I ignored the EGL_NOT_INITIALIZED and resolved the OpenGL error. However, when running the command python robomimic/scripts/train.py --config robomimic/exps/templates/bc.json --dataset datasets/lift/ph/low_dim_v141.hdf5 --debug, the training stops after two epochs, and the results are output to the /tmp/tmp_trained_models path. Why the training process stops after two epochs? Thank you!

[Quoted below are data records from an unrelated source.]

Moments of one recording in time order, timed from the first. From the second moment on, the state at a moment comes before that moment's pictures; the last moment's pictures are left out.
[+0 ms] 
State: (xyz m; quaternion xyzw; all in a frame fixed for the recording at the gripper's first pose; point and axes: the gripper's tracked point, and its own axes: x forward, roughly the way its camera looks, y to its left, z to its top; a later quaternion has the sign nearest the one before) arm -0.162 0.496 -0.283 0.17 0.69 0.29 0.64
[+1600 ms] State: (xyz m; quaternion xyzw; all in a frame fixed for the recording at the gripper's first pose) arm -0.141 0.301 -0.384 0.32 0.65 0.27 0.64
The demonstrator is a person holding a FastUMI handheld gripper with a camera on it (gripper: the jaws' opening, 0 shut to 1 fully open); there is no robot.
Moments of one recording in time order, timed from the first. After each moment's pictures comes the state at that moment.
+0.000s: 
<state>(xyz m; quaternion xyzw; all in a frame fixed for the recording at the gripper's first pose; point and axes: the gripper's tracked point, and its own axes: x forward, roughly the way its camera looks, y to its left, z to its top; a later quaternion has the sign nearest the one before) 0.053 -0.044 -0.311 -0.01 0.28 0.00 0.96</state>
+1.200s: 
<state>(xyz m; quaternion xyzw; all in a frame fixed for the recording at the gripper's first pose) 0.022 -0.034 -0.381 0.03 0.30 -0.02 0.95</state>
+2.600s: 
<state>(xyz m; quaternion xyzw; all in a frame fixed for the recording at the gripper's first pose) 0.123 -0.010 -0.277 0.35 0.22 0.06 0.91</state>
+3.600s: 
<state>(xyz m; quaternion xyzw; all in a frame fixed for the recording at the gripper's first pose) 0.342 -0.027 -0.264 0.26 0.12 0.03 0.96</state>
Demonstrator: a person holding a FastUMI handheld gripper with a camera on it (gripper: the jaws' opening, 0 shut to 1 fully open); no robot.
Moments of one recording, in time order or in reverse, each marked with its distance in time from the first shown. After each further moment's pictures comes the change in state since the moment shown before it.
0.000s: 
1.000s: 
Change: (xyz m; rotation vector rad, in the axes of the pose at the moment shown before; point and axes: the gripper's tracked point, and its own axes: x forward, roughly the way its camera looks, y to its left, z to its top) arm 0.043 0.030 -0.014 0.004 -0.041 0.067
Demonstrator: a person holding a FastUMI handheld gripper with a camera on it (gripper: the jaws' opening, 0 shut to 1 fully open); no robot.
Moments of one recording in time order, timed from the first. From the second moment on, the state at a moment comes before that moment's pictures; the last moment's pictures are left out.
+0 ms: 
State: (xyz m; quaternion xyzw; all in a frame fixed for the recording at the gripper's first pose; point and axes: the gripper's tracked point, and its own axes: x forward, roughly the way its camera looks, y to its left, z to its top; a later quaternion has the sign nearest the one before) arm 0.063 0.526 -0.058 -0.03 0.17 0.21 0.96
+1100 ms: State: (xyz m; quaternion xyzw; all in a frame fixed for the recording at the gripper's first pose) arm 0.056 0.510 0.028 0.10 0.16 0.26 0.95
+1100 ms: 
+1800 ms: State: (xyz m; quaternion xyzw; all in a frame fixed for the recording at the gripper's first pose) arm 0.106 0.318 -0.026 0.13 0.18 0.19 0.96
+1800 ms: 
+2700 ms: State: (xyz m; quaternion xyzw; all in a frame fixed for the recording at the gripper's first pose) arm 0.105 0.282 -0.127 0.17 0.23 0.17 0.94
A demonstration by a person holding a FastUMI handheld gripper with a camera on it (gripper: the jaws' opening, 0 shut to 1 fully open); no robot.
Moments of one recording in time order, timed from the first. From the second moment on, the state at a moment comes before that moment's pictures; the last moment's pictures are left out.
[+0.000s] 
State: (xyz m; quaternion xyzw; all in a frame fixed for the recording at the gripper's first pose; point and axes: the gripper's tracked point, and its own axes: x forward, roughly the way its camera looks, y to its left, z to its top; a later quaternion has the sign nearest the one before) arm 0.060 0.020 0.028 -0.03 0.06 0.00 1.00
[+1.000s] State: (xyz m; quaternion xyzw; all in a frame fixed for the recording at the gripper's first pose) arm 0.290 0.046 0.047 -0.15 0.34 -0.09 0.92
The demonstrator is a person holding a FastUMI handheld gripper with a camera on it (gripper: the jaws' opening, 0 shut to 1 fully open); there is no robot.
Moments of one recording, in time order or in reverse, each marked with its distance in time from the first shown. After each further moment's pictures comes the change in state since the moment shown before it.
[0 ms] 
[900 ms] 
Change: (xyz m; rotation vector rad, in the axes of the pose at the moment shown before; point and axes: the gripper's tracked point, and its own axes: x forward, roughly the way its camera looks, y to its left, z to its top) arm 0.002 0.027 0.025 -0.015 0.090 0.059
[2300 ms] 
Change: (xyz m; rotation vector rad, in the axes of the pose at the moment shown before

============= Training Dataset =============
SequenceDataset (
    path=datasets/lift/ph/low_dim_v141.hdf5
    obs_keys=('object', 'robot0_eef_pos', 'robot0_eef_quat', 'robot0_gripper_qpos')
    seq_length=1
    filter_key=none
    frame_stack=1
    pad_seq_length=True
    pad_frame_stack=True
    goal_mode=none
    cache_mode=all
    num_demos=200
    num_sequences=9666
)

**************************************************
Warnings generated by robomimic have been duplicated here (from above) for convenience. Please check them carefully.
ROBOMIMIC WARNING(
    No private macro file found!
    It is recommended to use a private macro file
    To setup, run: python /home/user/robomimic/robomimic/scripts/setup_macros.py
)
**************************************************

100%|##########| 3/3 [00:00<00:00, 23.01it/s]
Train Epoch 1
{
    "Cosine_Loss": 0.5587675174077352,
    "L1_Loss": 0.0957380086183548,
    "L2_Loss": 0.19192640483379364,
    "Loss": 0.19192640483379364,
    "Optimizer/policy0_lr": 0.0001,
    "Policy_Grad_Norms": 0.22354567569952147,
    "Time_Data_Loading": 4.790623982747396e-05,
    "Time_Epoch": 0.0021804253260294597,
    "Time_Log_Info": 2.5431315104166665e-06,
    "Time_Process_Batch": 0.00014754931131998698,
    "Time_Train_Batch": 0.001972810427347819
}
video writes to /tmp/tmp_trained_models/test/20240724152323/videos/Lift_epoch_1.mp4
rollout: env=Lift, horizon=10, use_goals=False, num_episodes=2
100%|##########| 2/2 [00:01<00:00,  1.32it/s]

Epoch 1 Rollouts took 0.7548685073852539s (avg) with results:
Env: Lift
{
    "Horizon": 10.0,
    "Return": 0.0,
    "Success_Rate": 0.0,
    "Time_Episode": 0.025162283579508463,
    "time": 0.7548685073852539
}
save checkpoint to /tmp/tmp_trained_models/test/20240724152323/models/model_epoch_1_Lift_success_0.0.pth

Epoch 1 Memory Usage: 1730 MB

100%|##########| 3/3 [00:00<00:00, 357.70it/s]
Train Epoch 2
{
    "Cosine_Loss": 0.5759696165720621,
    "L1_Loss": 0.0873916173974673,
    "L2_Loss": 0.1788101146618525,
    "Loss": 0.1788101146618525,
    "Optimizer/policy0_lr": 0.0001,
    "Policy_Grad_Norms": 0.02232090537078572,
    "Time_Data_Loading": 4.622141520182292e-05,
    "Time_Epoch": 0.00014543930689493815,
    "Time_Log_Info": 3.5842259724934896e-06,
    "Time_Process_Batch": 7.510185241699219e-06,
    "Time_Train_Batch": 8.204380671183268e-05
}
video writes to /tmp/tmp_trained_models/test/20240724152323/videos/Lift_epoch_2.mp4
rollout: env=Lift, horizon=10, use_goals=False, num_episodes=2
100%|##########| 2/2 [00:01<00:00,  1.42it/s]

Epoch 2 Rollouts took 0.7024716138839722s (avg) with results:
Env: Lift
{
    "Horizon": 10.0,
    "Return": 0.0,
    "Success_Rate": 0.0,
    "Time_Episode": 0.02341572046279907,
    "time": 0.7024716138839722
}

Epoch 2 Memory Usage: 1753 MB

finished run successfully!
amandlek commented 3 months ago

This is precisely what the --debug flag is supposed to do - test a training run quickly with 2 epochs of training. To train for longer, simply omit the --debug flag.